> WHAT NEEDS TO BE DONE
Please reproduce all of the entries exactly, without omitting any.
________
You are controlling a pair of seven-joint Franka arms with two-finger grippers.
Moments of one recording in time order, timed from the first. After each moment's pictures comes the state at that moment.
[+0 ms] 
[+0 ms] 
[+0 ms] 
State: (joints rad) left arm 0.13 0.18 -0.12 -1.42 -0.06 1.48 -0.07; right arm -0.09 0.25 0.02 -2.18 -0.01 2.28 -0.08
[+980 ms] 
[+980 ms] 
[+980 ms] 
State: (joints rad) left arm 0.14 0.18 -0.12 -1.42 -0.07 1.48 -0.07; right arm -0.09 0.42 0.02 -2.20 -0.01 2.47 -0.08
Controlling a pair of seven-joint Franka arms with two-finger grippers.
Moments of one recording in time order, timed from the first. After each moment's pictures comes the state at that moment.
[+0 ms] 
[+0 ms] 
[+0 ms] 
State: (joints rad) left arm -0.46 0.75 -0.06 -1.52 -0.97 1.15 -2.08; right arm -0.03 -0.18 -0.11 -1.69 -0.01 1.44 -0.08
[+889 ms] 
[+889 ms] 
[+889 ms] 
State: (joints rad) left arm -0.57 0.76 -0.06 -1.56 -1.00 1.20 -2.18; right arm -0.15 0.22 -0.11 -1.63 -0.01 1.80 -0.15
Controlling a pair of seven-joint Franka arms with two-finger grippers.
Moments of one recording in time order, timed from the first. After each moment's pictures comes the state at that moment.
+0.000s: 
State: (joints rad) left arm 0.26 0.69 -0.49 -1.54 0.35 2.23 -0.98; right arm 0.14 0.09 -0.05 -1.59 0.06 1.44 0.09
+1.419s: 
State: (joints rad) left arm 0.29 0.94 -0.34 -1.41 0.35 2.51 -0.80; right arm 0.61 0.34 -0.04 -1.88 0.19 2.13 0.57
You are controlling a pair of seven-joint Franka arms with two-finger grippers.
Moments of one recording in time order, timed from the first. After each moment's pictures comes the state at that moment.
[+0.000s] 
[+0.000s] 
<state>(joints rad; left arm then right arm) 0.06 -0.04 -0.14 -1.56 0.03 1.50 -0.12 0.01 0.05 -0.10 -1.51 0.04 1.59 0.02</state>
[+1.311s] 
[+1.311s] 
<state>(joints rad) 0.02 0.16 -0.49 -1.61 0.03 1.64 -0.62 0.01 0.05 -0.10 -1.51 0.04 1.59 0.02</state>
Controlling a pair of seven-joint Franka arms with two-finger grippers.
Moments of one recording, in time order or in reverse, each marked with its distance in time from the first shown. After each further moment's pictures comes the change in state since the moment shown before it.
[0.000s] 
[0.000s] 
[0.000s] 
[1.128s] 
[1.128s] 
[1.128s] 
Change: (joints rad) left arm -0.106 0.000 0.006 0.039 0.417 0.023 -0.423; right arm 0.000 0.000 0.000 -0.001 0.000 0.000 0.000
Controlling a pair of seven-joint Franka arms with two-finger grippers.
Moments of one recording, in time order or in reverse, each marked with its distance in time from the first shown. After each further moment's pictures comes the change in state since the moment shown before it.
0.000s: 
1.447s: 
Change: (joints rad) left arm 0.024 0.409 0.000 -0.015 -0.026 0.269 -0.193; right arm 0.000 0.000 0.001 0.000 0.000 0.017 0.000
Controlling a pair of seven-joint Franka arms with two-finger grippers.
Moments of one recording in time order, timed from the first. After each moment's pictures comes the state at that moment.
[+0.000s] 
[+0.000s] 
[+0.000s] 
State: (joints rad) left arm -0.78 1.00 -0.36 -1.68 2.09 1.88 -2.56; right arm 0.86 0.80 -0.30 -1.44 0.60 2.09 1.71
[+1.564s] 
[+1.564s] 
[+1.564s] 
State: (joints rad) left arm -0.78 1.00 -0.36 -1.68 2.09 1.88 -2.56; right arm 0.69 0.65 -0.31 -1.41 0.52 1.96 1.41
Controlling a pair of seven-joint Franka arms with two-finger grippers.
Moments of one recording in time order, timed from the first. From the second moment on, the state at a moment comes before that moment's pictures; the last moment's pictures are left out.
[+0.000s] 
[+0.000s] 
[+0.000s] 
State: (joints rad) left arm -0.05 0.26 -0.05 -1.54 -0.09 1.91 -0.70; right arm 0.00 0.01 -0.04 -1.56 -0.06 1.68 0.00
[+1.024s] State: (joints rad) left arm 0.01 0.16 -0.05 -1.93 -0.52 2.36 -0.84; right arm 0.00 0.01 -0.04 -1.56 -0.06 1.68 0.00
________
> EXERCISE SOLUTION
You are controlling a pair of seven-joint Franka arms with two-finger grippers.
Moments of one recording in time order, timed from the first. After each moment's pictures comes the state at that moment.
[+0 ms] 
[+0 ms] 
[+0 ms] 
State: (joints rad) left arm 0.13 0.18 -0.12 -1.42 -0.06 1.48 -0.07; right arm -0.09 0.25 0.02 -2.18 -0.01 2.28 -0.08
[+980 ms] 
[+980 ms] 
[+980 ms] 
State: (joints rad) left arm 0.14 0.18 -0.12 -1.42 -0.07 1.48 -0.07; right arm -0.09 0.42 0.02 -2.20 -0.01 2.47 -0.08
Controlling a pair of seven-joint Franka arms with two-finger grippers.
Moments of one recording in time order, timed from the first. After each moment's pictures comes the state at that moment.
[+0 ms] 
[+0 ms] 
[+0 ms] 
State: (joints rad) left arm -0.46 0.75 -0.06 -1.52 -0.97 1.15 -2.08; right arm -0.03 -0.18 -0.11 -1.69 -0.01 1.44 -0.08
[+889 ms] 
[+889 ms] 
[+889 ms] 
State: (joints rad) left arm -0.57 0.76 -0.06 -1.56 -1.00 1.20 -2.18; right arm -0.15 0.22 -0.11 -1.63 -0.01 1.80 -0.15
Controlling a pair of seven-joint Franka arms with two-finger grippers.
Moments of one recording in time order, timed from the first. After each moment's pictures comes the state at that moment.
+0.000s: 
State: (joints rad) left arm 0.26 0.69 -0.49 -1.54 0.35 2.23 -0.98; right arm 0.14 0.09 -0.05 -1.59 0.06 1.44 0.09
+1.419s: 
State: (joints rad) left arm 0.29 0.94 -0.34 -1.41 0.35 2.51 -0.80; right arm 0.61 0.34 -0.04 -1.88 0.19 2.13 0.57
You are controlling a pair of seven-joint Franka arms with two-finger grippers.
Moments of one recording in time order, timed from the first. After each moment's pictures comes the state at that moment.
[+0.000s] 
[+0.000s] 
<state>(joints rad; left arm then right arm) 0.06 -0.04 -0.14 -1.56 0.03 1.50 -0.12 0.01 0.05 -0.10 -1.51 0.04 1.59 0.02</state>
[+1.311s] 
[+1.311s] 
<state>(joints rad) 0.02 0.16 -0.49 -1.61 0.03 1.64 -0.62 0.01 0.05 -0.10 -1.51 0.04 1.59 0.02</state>
Controlling a pair of seven-joint Franka arms with two-finger grippers.
Moments of one recording, in time order or in reverse, each marked with its distance in time from the first shown. After each further moment's pictures comes the change in state since the moment shown before it.
[0.000s] 
[0.000s] 
[0.000s] 
[1.128s] 
[1.128s] 
[1.128s] 
Change: (joints rad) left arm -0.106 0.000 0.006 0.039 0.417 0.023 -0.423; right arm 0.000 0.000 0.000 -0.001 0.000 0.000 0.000
Controlling a pair of seven-joint Franka arms with two-finger grippers.
Moments of one recording, in time order or in reverse, each marked with its distance in time from the first shown. After each further moment's pictures comes the change in state since the moment shown before it.
0.000s: 
1.447s: 
Change: (joints rad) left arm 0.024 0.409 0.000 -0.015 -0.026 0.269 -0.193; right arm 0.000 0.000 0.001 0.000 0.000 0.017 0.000
Controlling a pair of seven-joint Franka arms with two-finger grippers.
Moments of one recording in time order, timed from the first. After each moment's pictures comes the state at that moment.
[+0.000s] 
[+0.000s] 
[+0.000s] 
State: (joints rad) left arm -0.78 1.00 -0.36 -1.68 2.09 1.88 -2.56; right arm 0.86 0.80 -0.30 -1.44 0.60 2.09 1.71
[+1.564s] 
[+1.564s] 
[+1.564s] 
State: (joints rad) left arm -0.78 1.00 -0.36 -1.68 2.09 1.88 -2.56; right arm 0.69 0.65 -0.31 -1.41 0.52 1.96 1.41
Controlling a pair of seven-joint Franka arms with two-finger grippers.
Moments of one recording in time order, timed from the first. From the second moment on, the state at a moment comes before that moment's pictures; the last moment's pictures are left out.
[+0.000s] 
[+0.000s] 
[+0.000s] 
State: (joints rad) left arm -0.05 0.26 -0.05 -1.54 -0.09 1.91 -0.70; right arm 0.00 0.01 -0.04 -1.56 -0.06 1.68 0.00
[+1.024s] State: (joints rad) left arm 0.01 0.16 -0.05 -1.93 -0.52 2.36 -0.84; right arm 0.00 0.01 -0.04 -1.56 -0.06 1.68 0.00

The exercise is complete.